By the end of summer, the temporary Tent City refugee camp had been cleared out of the township, but the negative impression among neighbors remained—a fact that did not deter the pastor from making an offer on the church in Ashland last October.

But soon the parish fell behind on its bills, compelling the Camden Diocese to allow Khan to borrow from his own down payment to stay afloat, according to Diocese spokesman Peter Feuerherd. By the time the spring sale date came around, not only had Solid Rock failed to replenish the borrowed escrow funds, but rent had not been paid for months. “At that point, the agreement of sale was terminated,” Feuerherd says. “Those were the agreed-upon terms, they were violated, and the deal was void.” But Khan contended that Solid Rock was still within its rights to extend the lease and eventually pay the full sticker price. The “real reason” for voiding the deal, he says, was pressure put on the Diocese by the Cherry Hill community.

After all, following Bacino’s arrest word had spread like wildfire, with the smoke soon reaching the office of Mayor Bernie Platt. He and township officials scrambled to put together several public meetings between hundreds of outraged community members and Khan, in an effort to douse the flames. But the volatile, standing-room-only gatherings in early April only seemed to foment them. Tempers flared. Fingers were pointed. Residents demanded to know why they were not informed of Holy Rosary’s sale and its subsequent “secret” occupation.

As for Khan, he says he knew that Bacino had a record, but not the full extent of his criminal history. Micah Khan insists that, while The Nehemiah Group keeps its central office in Ashland, the vast majority of its operations take place in Camden. “We’re operating in the inner city, where we can reach people in need of help directly—not importing them into Cherry Hill,” he says.

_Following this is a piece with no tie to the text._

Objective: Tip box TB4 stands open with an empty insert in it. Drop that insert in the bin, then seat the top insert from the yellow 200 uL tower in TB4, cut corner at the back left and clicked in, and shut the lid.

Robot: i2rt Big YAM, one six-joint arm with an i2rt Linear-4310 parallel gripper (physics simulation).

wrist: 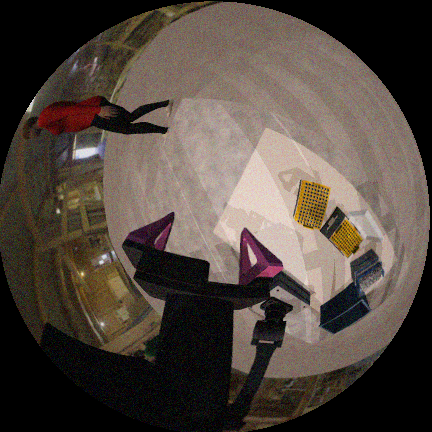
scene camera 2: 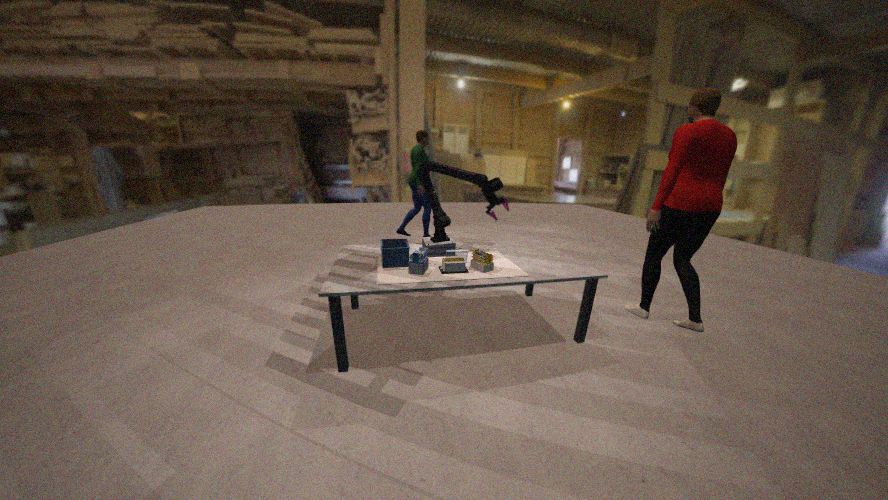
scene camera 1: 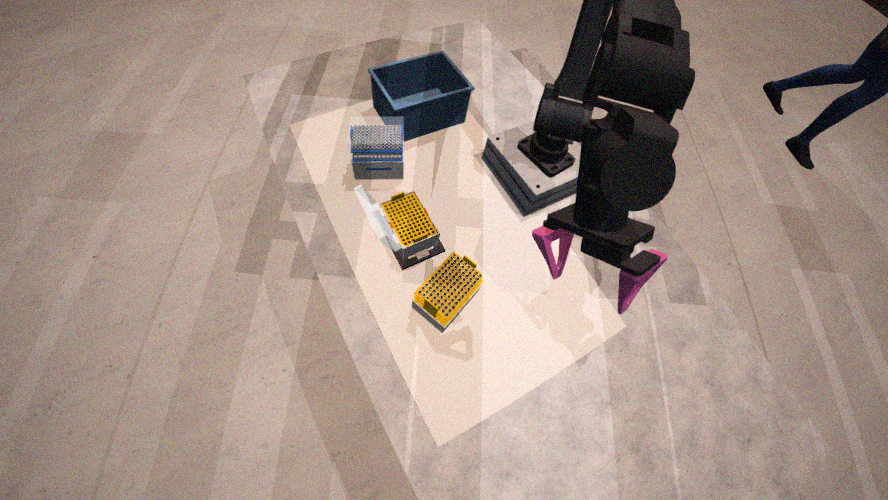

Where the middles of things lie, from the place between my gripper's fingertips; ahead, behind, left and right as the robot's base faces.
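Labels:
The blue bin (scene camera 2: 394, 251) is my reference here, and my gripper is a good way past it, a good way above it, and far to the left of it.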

“My father could have easily taken ‘Nehemiah Group’ off the website or off the building and appeased everyone,” Micah adds. “But that’s not the kind of person he is.” (Keashen notes that, in any case, it’s not quite so simple: “By law, Solid Rock is not allowed to do anything on the property unless it is connected to education or worship…. Pastor Khan has promised the community and the Ashland neighborhood in particular that no programs related to The Nehe?miah Group would be run on the church property.”)

For his part, Khan has maintained a come-on-in attitude, making a concerted effort to invite neighborhood residents to Solid Rock’s family events, such as picnics and barbecues, as well as Sunday mass. He has also publicized social outreach events: an annual school-supply giveaway, a Thanksgiving dinner for the homeless, a holiday toy drive, and an Easter food handout that distributes nearly 40,000 pounds of non-perishables every year. As well, Khan says he has implemented new guidelines for hiring or boarding people at his church.

As for the church building itself, the unflappable pastor has managed to pry open yet another window. He managed to renegotiate the lease, bumping the official purchase date to January 2012. “I don’t allow myself to get distracted by negativity,” Khan says. “And I knew we’d eventually win everyone over.”

Cultivating goodwill at Solid Rock’s new location hasn’t been easy, but Khan says he takes it as “an assignment from God.” There were plenty of buildings throughout South Jersey that could have been chosen, Khan says, “but we felt like this was our spot. I was raised in this town, I know this town, and there’s no other place I’d like my church to be. I’m just glad we can continue our mission here—Amen to that.”

Published (and copyrighted) in South Jersey Magazine, Volume 8, Issue 4 (July, 2011).